History

United States
- Namesake: USS Helenita
- Owner: Marine Aviation Corps
- Laid down: date unknown
- Acquired: by the Navy in 1919
- In service: February 1919
- Out of service: August 1919
- Stricken: not known
- Home port: Norfolk, Virginia
- Fate: Loaned to the City of Norfolk, Virginia, Department of Public Safety; later sold on 22 June 1923

General characteristics
- Type: Motorboat
- Displacement: not known
- Length: 45 ft (14 m)
- Beam: 11 ft 8 in (3.56 m)
- Draft: not known
- Propulsion: not known
- Speed: not known
- Complement: not known
- Armament: not known

= USS Helenita (YP-2230) =

USS Helenita (YP-2230) was a motorboat acquired by the U.S. Navy during World War I. She was configured as a district patrol craft, and was used to patrol the Norfolk, Virginia, waterways. She was then loaned to the city of Norfolk before eventually being sold as excess to needs.
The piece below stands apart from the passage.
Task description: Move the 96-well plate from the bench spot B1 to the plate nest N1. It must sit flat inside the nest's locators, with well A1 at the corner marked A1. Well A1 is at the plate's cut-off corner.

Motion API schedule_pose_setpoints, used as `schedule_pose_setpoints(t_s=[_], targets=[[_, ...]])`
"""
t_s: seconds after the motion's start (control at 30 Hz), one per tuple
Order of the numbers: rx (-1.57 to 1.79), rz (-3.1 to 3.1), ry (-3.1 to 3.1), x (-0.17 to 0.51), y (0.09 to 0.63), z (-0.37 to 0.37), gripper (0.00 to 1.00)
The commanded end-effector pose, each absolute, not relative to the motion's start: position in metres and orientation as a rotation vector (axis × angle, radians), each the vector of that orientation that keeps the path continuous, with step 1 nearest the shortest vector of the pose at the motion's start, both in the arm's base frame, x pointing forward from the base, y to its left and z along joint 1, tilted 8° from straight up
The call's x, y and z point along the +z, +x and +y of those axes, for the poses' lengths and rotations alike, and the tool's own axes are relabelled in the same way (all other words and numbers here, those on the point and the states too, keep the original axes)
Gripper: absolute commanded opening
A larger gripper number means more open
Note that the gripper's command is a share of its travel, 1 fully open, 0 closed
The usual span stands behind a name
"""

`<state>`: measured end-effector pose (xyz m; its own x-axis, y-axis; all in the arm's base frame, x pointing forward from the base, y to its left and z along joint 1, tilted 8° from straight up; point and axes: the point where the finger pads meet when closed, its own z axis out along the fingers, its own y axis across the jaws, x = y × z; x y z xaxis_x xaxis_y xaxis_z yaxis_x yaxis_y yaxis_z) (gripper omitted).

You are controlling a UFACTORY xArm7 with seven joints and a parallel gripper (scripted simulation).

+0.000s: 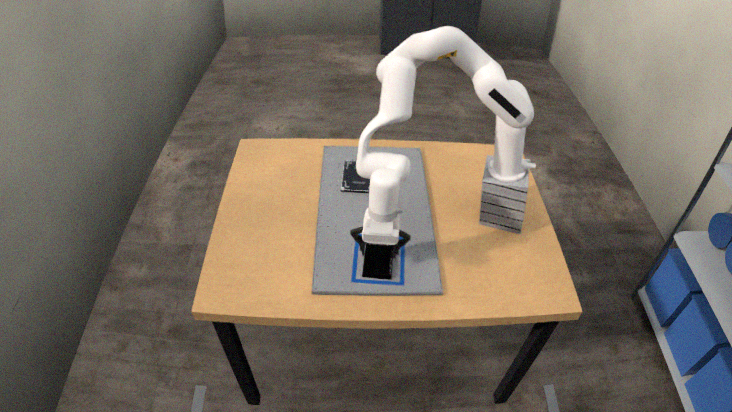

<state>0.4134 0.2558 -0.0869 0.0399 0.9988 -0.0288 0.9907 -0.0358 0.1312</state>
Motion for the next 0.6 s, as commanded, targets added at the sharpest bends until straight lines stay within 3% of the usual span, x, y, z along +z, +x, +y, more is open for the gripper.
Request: schedule_pose_setpoints(t_s=[0.0,0.57], targets=[[0.112,2.098,2.178,-0.0914,0.4151,0.2567,1.0],[0.112,2.098,2.178,-0.0954,0.4157,0.2566,1.0]])
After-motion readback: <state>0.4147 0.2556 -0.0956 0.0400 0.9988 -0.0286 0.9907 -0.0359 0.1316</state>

== Built as a motorboat ==

The second military vessel to be so named by the U.S. Navy, Helenita was a small wooden motor boat acquired by the Navy in 1919, probably from the Marine Aviation Corps.

== World War I service ==

She was used as a district patrol craft in the 5th Naval District, Norfolk, Virginia, from February to August 1919.

== On loan to Norfolk, Virginia ==

In August 1919 she was transferred to the City of Norfolk, Virginia, Department of Public Safety. Transferred 30 August, Helenita served the city until 1 December 1922, when she was returned to the Navy at Norfolk.

== Final disposition ==

She was finally sold to H. W. Bleckley, Milwaukee, Wisconsin, 22 June 1923.